WORK REQUEST
Your response should contain exactly the lines running from the one with "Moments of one" to the end of the data below, both included, and no pictures.

──────

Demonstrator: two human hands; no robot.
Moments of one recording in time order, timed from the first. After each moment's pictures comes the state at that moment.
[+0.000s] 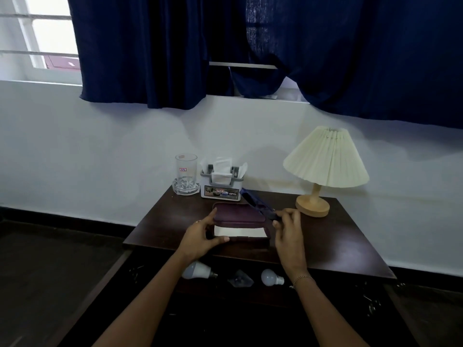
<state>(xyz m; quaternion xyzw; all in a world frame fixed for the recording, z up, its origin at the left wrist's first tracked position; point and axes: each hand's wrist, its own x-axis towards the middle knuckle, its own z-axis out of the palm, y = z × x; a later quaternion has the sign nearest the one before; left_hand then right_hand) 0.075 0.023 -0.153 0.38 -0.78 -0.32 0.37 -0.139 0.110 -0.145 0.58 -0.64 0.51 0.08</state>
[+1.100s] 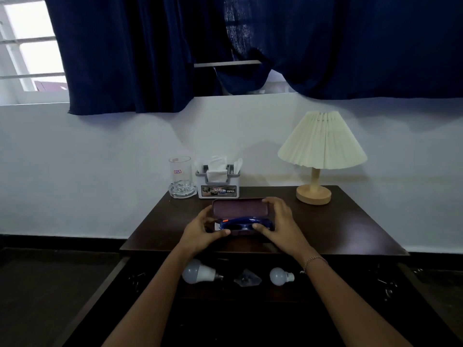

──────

ANSWER SPACE
Moments of one recording in time order, timed from the first. After each moment's pictures comes the state at that moment.
[+0.000s] 
<state>(xyz m; quaternion xyzw; all in a world frame fixed for the recording, z up, its origin at the left wrist's first tracked position; point and axes: each hand's wrist, its own x-axis towards the middle knuckle, its own z-axis out of the palm, y = z × x; a later quaternion has the sign nearest the one before; left_hand then right_hand) 0.075 0.023 -0.153 0.38 -0.78 -0.32 0.37 -0.139 0.110 -0.145 0.58 -0.64 0.51 0.08</state>
[+1.100s] 

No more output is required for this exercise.